Mateus está empegado numa fábrica de produção de copos e canecas personalizados, e diz que ganha o dobro do salário de quando era jovem aprendiz. “Não tenho paciência. Mal aprendo na sala, sabia que seria muito difícil sozinho em casa. Acabei desistindo”, diz. Mas ele garante que não vai parar os estudos e diz que pretende voltar à sala de aula quando as escolas retomarem as atividades presenciais completamente. “Não quero estragar minha vida. Quero me formar e atuar na área de segurança.” 

 

 

Um desafio por trás das portas fechadas pela crise na saúde

 

O Estado de Minas publica hoje a última edição da série “Os invisíveis da pandemia”, que revela os efeitos colaterais da crise sanitária desencadeada pela COVID-19 sobre crianças e adolescentes diante do fechamento prolongado de escolas. Em um contexto em que privações e violações de direitos se agravaram e foram mascaradas pelo isolamento social, a primeira reportagem mostrou, no domingo, como a falta da sala de aula se tornou obstáculo extra para que situações como a violência familiar fossem identificadas. Na segunda-feira, autoridades da polícia e do Judiciário indicaram prever uma avalanche de denúncias de abusos, avaliando que os pedidos de socorro nunca foram tão silenciados quanto no período de portas fechadas pelo distanciamento social. Ontem, a reportagem do EM mostrou o drama das crianças com deficiência e de seus pais: famílias viram anos de progresso cognitivo sendo comprometidos pela falta de atividades pedagógicas, em um quadro cujas consequências nem especialistas se arriscam a prever.





 

Palavra de especialista
Andreas Schleicher, diretor de Educação e assessor especial em política educacional da Secretaria Geral da OCDE 
 
Capacidade de resposta

“Não há correlação entre infectados e escolas fechadas.
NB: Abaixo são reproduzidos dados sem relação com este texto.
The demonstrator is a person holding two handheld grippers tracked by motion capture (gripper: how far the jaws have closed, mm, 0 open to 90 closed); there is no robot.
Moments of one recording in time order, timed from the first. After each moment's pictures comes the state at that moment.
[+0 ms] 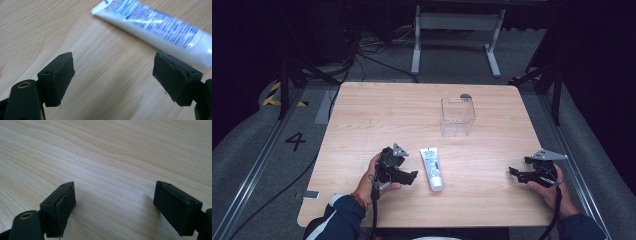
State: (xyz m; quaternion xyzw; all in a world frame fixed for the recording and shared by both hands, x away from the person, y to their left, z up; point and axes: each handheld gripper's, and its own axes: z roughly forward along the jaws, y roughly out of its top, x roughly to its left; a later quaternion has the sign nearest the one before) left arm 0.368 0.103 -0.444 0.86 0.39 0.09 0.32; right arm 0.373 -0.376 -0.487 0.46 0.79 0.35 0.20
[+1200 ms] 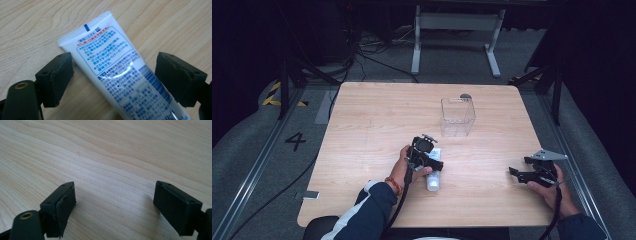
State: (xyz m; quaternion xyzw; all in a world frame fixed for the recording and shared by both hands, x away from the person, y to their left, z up) left arm 0.420 0.025 -0.460 0.86 0.44 0.05 0.27; right arm 0.373 -0.376 -0.487 0.45 0.79 0.35 0.20
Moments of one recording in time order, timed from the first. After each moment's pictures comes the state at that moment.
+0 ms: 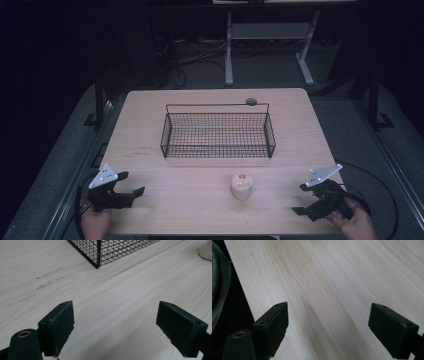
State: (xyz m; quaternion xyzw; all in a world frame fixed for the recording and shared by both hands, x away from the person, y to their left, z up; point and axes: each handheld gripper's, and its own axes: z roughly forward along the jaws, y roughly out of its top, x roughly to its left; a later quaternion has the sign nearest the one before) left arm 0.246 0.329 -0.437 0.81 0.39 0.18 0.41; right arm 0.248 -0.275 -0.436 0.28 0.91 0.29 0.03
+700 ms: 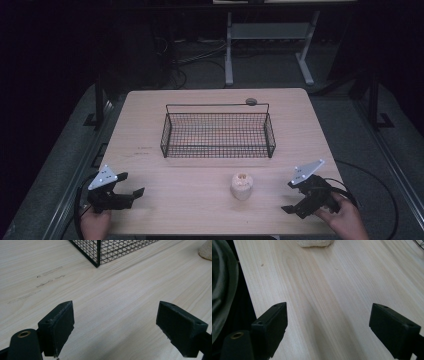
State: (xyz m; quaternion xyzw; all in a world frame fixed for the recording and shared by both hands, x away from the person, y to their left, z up) left arm 0.243 0.330 -0.437 0.81 0.39 0.18 0.40; right arm 0.260 -0.242 -0.428 0.24 0.93 0.27 0.02
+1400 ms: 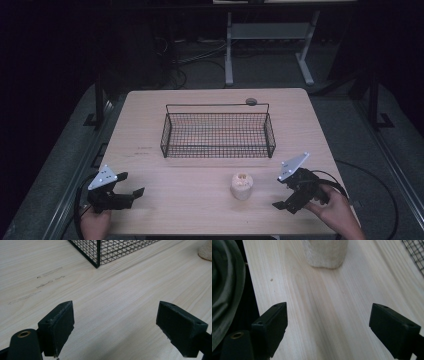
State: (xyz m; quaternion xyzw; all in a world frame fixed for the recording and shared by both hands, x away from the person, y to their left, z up) left arm 0.243 0.329 -0.436 0.81 0.39 0.18 0.41; right arm 0.273 -0.210 -0.410 0.19 0.95 0.26 0.02
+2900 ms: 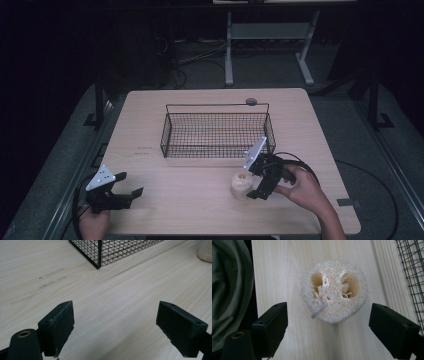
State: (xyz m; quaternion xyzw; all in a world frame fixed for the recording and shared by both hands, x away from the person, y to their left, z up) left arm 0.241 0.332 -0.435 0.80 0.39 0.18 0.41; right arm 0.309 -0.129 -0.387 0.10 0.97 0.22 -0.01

Em alguns lugares, (a pandemia) foi terrível e as escolas continuaram abertas. De uma forma ou de outra, causou problemas. Mas não foi a pandemia, e sim a capacidade do sistema educacional daqueles países em lidar com as dificuldades. Países foram mais organizados e conseguiram manter as escolas abertas, apesar das dificuldades. Tiveram acesso tecnológico e conseguiram lidar com a pandemia. Outros lugares não têm acesso (à tecnologia) ou pais que possam ajudar seus filhos, e isso piorou a situação. A pandemia não é a origem da desigualdade social que levou a isso, ela só a amplificou. E a educação é uma das ferramentas mais importantes para se resolver a desigualdade do país.”